### AIM OF THE EXERCISE
This task requires every entry to be set down again exactly.

### EXTRACTED MATERIAL

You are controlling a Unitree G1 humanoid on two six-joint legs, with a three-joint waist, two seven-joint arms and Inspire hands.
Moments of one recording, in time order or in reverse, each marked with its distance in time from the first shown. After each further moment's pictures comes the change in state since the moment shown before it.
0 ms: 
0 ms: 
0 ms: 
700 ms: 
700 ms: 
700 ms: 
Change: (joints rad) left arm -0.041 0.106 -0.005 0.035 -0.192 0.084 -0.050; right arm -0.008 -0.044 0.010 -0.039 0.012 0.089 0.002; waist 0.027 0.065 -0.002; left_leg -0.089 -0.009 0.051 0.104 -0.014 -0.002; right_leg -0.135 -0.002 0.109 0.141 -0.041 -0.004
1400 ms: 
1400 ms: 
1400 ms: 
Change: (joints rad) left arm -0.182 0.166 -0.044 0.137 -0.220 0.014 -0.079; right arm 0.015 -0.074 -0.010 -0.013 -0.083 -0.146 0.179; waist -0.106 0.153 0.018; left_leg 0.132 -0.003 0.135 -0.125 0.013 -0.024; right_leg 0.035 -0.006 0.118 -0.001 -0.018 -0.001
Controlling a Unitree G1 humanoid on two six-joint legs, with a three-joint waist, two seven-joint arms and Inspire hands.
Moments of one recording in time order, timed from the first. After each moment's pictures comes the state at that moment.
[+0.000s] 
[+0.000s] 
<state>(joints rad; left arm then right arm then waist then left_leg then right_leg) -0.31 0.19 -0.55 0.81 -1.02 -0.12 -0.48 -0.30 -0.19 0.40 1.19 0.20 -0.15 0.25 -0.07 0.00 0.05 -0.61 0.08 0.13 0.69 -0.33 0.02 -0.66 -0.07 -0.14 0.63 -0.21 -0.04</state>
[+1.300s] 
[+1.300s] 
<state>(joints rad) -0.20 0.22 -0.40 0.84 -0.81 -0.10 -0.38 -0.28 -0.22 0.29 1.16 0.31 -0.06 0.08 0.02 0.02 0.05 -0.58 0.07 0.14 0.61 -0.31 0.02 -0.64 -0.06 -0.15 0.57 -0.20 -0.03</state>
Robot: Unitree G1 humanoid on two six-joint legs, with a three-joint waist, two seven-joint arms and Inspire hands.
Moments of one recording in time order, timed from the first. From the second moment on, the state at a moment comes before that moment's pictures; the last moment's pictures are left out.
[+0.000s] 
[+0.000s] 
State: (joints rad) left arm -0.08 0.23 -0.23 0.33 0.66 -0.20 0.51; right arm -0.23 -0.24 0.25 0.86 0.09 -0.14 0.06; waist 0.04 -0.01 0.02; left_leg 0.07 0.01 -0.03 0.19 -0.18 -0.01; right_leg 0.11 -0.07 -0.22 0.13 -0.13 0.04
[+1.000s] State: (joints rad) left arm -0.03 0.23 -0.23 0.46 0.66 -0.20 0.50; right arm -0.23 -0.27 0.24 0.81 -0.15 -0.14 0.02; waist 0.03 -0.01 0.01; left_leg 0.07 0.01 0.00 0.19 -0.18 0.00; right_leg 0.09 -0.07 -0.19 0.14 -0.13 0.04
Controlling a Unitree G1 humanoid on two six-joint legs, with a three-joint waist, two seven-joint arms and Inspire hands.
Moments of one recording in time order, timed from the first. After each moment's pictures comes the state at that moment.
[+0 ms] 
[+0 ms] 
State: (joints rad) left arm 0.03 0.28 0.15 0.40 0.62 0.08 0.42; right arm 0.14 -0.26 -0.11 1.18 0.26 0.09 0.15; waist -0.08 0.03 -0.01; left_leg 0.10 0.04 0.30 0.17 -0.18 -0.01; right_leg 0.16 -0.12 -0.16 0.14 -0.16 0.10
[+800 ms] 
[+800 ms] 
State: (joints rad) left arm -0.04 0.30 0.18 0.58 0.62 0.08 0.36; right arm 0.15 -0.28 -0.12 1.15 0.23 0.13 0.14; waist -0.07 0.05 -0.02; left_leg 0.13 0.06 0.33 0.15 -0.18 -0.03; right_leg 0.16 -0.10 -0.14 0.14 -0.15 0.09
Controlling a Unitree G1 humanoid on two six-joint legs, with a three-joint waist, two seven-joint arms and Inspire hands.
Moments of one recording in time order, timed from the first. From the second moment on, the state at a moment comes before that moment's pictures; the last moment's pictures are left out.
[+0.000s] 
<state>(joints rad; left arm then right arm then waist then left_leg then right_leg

### ANSWER BELOW
You are controlling a Unitree G1 humanoid on two six-joint legs, with a three-joint waist, two seven-joint arms and Inspire hands.
Moments of one recording, in time order or in reverse, each marked with its distance in time from the first shown. After each further moment's pictures comes the change in state since the moment shown before it.
0 ms: 
0 ms: 
0 ms: 
700 ms: 
700 ms: 
700 ms: 
Change: (joints rad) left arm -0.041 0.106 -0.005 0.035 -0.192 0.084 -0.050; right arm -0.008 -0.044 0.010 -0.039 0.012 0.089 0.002; waist 0.027 0.065 -0.002; left_leg -0.089 -0.009 0.051 0.104 -0.014 -0.002; right_leg -0.135 -0.002 0.109 0.141 -0.041 -0.004
1400 ms: 
1400 ms: 
1400 ms: 
Change: (joints rad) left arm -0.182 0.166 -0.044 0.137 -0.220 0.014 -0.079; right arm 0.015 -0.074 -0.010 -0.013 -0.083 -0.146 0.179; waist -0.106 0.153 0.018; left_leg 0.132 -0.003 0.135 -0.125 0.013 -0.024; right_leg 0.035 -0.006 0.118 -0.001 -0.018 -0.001
Controlling a Unitree G1 humanoid on two six-joint legs, with a three-joint waist, two seven-joint arms and Inspire hands.
Moments of one recording in time order, timed from the first. After each moment's pictures comes the state at that moment.
[+0.000s] 
[+0.000s] 
<state>(joints rad; left arm then right arm then waist then left_leg then right_leg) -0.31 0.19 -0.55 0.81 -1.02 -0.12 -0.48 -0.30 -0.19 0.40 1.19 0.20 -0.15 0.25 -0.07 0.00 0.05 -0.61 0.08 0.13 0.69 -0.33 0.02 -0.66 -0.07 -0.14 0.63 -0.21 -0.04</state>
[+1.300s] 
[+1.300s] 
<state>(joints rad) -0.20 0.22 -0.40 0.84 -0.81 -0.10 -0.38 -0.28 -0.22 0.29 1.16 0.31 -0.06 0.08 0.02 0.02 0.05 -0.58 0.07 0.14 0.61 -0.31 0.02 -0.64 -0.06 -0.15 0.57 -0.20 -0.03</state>
Robot: Unitree G1 humanoid on two six-joint legs, with a three-joint waist, two seven-joint arms and Inspire hands.
Moments of one recording in time order, timed from the first. From the second moment on, the state at a moment comes before that moment's pictures; the last moment's pictures are left out.
[+0.000s] 
[+0.000s] 
State: (joints rad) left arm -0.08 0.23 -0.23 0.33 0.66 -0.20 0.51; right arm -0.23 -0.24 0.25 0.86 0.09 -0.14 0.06; waist 0.04 -0.01 0.02; left_leg 0.07 0.01 -0.03 0.19 -0.18 -0.01; right_leg 0.11 -0.07 -0.22 0.13 -0.13 0.04
[+1.000s] State: (joints rad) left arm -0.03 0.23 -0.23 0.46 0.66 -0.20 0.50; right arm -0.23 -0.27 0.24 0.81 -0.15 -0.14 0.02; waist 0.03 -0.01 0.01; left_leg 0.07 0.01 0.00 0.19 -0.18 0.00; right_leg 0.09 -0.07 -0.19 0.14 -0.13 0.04
Controlling a Unitree G1 humanoid on two six-joint legs, with a three-joint waist, two seven-joint arms and Inspire hands.
Moments of one recording in time order, timed from the first. After each moment's pictures comes the state at that moment.
[+0 ms] 
[+0 ms] 
State: (joints rad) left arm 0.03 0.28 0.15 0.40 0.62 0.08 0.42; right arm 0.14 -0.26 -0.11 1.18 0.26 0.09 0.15; waist -0.08 0.03 -0.01; left_leg 0.10 0.04 0.30 0.17 -0.18 -0.01; right_leg 0.16 -0.12 -0.16 0.14 -0.16 0.10
[+800 ms] 
[+800 ms] 
State: (joints rad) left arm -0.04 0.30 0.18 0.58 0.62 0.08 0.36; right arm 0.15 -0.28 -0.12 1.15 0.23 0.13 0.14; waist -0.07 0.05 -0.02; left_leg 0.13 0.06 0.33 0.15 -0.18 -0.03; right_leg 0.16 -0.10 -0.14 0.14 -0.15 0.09
Controlling a Unitree G1 humanoid on two six-joint legs, with a three-joint waist, two seven-joint arms and Inspire hands.
Moments of one recording in time order, timed from the first. From the second moment on, the state at a moment comes before that moment's pictures; the last moment's pictures are left out.
[+0.000s] 
<state>(joints rad; left arm then right arm then waist then left_leg then right_leg

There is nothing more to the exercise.